Eurofood C 341/04 3. On a proper interpretation of the first subparagraph of Article 16(1) of the Regulation, a decision to open insolvency proceedings for the purposes of that provision is a decision handed down by a court of a Member State to which application for such a decision has been made, based on the debtor's insolvency and seeking the opening of proceedings referred to in Annex A to the Regulation, where that decision involves the divestment of the debtor and the appointment of a liquidator referred to in Annex C to the Regulation.

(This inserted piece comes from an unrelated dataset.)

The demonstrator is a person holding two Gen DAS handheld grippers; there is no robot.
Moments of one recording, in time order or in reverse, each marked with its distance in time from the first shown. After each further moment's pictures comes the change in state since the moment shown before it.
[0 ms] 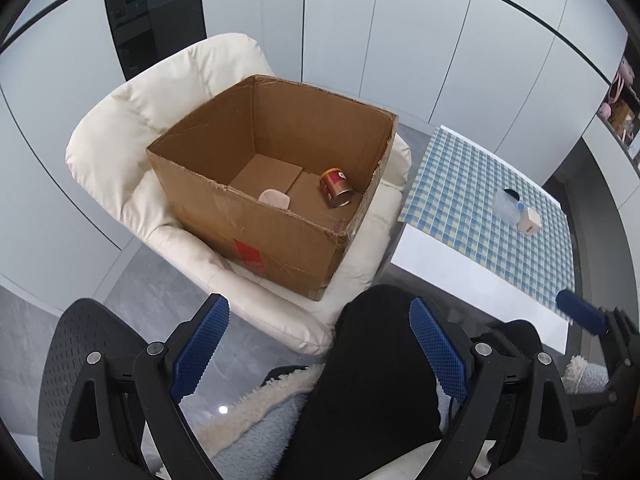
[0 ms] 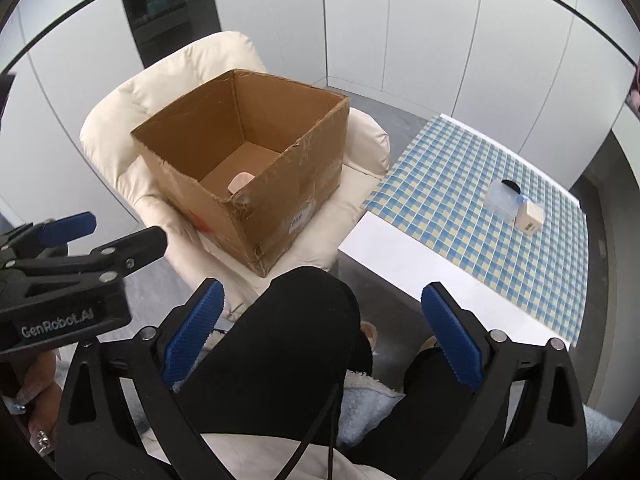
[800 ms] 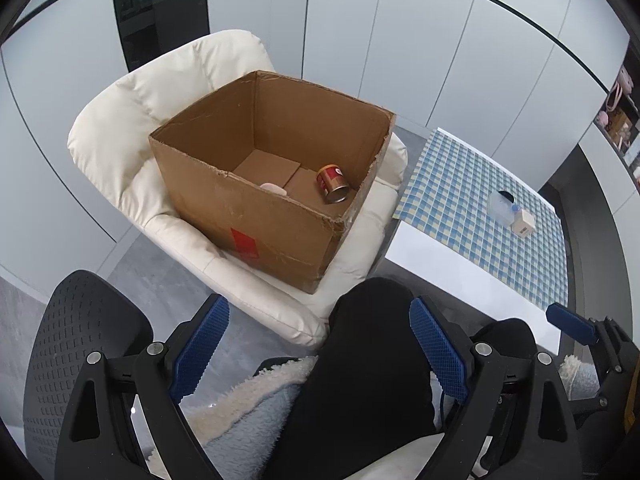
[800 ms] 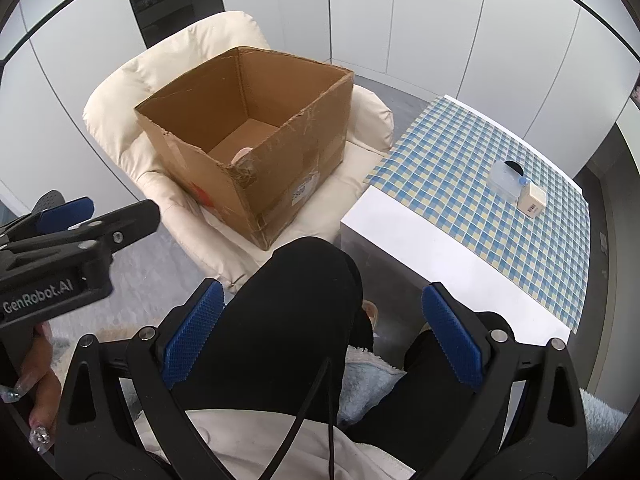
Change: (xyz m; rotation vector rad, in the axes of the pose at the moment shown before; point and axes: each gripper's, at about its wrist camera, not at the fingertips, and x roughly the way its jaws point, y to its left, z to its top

Such divestment implies that the debtor loses the powers of management that he has over his assets. 4. On a proper interpretation of Article 26 of the Regulation, a Member State may refuse to recognise insolvency proceedings opened in another Member State where the decision to open the proceedings was taken in flagrant breach of the fundamental right to be heard, which a person concerned by such proceedings enjoys.

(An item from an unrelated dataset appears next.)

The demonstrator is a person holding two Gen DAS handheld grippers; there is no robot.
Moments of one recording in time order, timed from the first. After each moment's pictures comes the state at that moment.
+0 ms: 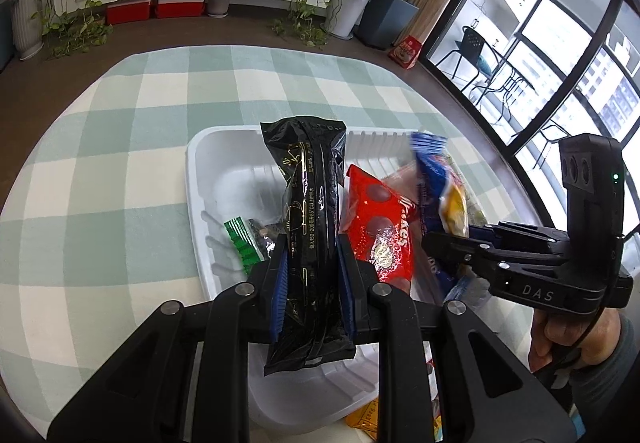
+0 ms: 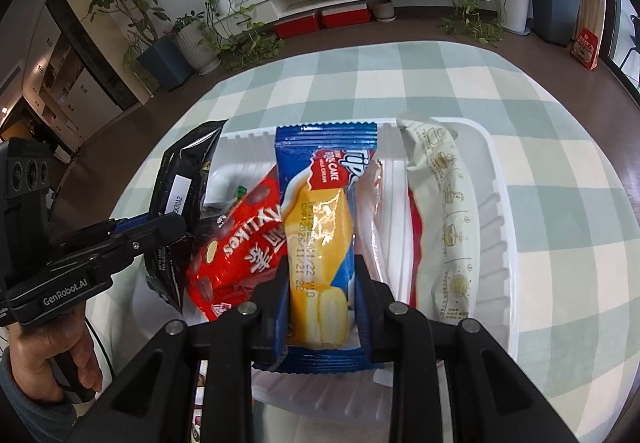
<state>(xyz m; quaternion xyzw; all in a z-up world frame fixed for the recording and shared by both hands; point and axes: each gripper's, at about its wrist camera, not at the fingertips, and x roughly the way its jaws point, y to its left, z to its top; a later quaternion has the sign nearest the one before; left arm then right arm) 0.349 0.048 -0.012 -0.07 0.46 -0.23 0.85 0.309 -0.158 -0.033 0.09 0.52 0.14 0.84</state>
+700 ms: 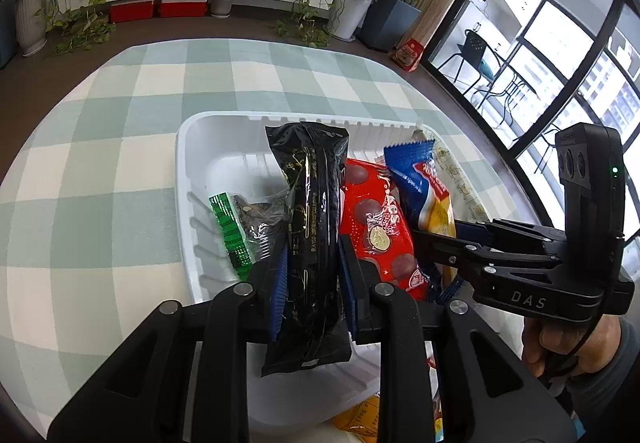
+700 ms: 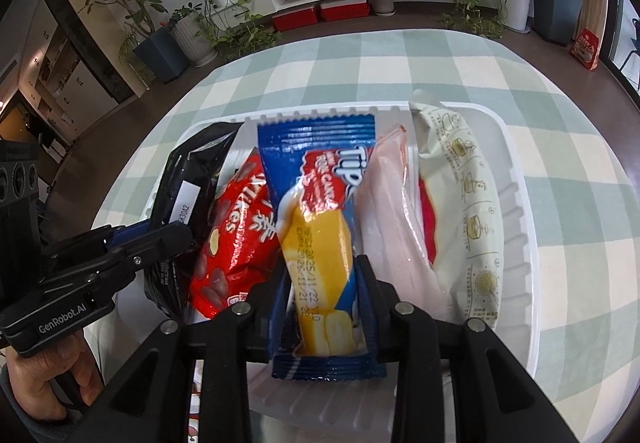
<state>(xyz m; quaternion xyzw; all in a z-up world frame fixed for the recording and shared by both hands) 0.343 0.042 -0.019 -0.07 0.46 -0.23 0.86 0.309 -0.150 -0.039 0.08 0.51 0.14 0.84</state>
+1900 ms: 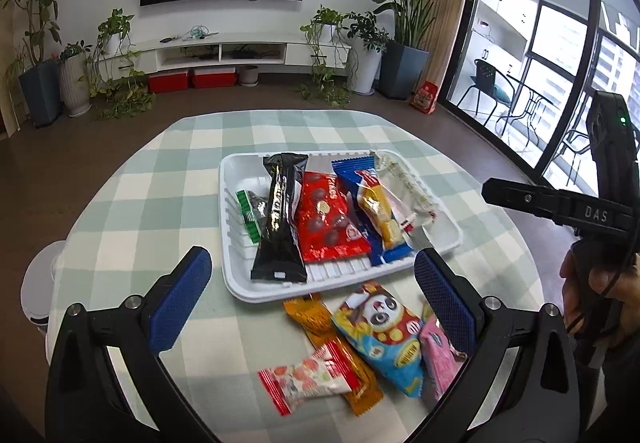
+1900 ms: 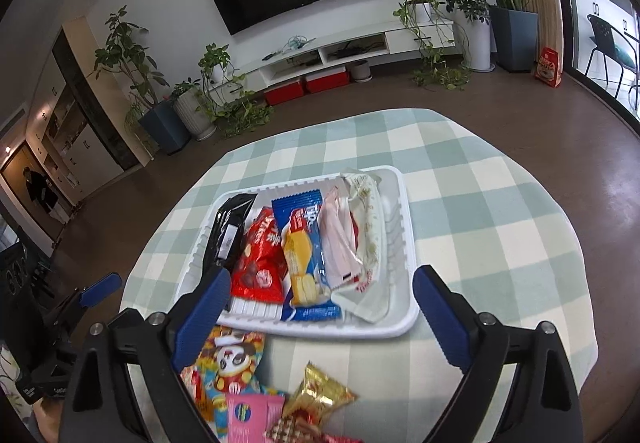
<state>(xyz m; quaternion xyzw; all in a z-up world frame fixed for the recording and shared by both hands) 0.179 0.032 0.061 -0.02 0.35 -0.17 0.92 0.205 -0.216 0.049 0.14 0.40 0.10 0.90</state>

Regulation on insolvency proceedings – the principle of controlled universality Court of another Member state than where the centre of debtor‘s main interests is situated shall have jurisdiction to open insolvency proceeding against the same debtor only if he possesses an establishment (any place of operation where he carries out o non-transitory economic activity with human means and goods) within the territory of that Member state. It is so called secondary insolvency proceeding. The effects shall be restricted to the assets of the debtor situated in the territory of that Member state.

Regulation on insolvency proceedings - recognition Article 16 of the Regulation sets down the „principle“ – any judgment opening insolvency proceeding issued by court having jurisdiction upon this Regulation shall be recognised in all other Member states from the time it becomes effective in the State of opening proceedings. This does not mean that a secondary insolvency proceeding may not be opened.

Regulation on insolvency proceedings – the applicable law The law applicable to main insolvency proceeding and its effect shall be the law of the Member state within the territory of which such proceeding was opened. The applicable law to the secondary insolvency proceeding is the law of the Member state within the territory of which the secondary proceeding was opened.